▶ INSTRUCTIONS TO FOLLOW: Which lines in the data below contain the word "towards"? Return each of them.
▼
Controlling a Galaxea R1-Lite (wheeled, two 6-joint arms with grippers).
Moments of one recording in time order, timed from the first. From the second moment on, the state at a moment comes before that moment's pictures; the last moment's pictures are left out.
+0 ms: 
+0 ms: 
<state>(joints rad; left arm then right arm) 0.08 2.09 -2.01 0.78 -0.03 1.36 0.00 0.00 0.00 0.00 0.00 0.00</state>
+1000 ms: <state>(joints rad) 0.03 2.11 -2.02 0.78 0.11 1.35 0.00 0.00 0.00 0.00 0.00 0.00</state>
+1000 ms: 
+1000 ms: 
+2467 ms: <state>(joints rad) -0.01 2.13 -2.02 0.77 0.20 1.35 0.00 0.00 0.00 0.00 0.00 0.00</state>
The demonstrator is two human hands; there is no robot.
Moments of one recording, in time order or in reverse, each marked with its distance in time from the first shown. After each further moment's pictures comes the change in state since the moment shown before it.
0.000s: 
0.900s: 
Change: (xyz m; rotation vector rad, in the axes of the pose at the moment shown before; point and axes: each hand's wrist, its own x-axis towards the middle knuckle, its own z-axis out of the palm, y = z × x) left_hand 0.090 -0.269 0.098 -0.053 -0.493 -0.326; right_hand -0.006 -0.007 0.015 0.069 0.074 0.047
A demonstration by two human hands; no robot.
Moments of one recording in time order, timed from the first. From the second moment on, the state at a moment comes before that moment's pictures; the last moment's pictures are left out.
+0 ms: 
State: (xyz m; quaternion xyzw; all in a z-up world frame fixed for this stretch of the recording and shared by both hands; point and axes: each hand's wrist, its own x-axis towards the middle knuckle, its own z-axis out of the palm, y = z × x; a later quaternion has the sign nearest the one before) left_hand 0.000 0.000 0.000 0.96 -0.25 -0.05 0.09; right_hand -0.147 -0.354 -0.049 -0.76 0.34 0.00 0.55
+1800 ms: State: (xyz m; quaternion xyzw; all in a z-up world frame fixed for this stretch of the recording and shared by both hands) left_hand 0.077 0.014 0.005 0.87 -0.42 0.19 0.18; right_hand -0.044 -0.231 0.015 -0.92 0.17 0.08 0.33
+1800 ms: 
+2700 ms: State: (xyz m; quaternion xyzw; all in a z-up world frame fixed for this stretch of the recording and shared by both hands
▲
▶ EXERCISE RESPONSE:
Change: (xyz m; rotation vector rad, in the axes of the pose at the moment shown before; point and axes: each hand's wrist, its own x-axis towards the middle knuckle, its own z-axis out of the palm, y = z × x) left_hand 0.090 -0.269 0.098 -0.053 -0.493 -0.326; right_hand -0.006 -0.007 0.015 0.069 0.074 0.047
State: (xyz m; quaternion xyzw; all in a z-up world frame fixed for this stretch of the recording and shared by both hands; point and axes: each hand's wrist, its own x-axis towards the middle knuckle, its own z-axis out of the palm, y = z × x; a later quaternion has the sign nearest the one before) left_hand 0.000 0.000 0.000 0.96 -0.25 -0.05 0.09; right_hand -0.147 -0.354 -0.049 -0.76 0.34 0.00 0.55

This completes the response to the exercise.